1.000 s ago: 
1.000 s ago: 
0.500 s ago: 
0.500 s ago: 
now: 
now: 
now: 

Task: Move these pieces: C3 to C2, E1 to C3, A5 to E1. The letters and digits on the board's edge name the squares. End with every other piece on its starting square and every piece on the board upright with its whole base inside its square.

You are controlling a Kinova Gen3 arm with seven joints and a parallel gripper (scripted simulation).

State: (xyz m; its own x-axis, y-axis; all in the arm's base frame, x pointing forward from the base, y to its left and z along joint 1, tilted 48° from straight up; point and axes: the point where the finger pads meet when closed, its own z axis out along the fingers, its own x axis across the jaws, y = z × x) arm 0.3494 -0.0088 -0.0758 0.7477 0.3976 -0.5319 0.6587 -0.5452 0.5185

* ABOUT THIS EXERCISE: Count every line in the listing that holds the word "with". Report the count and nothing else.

* ANSWER TO THIS TASK: 2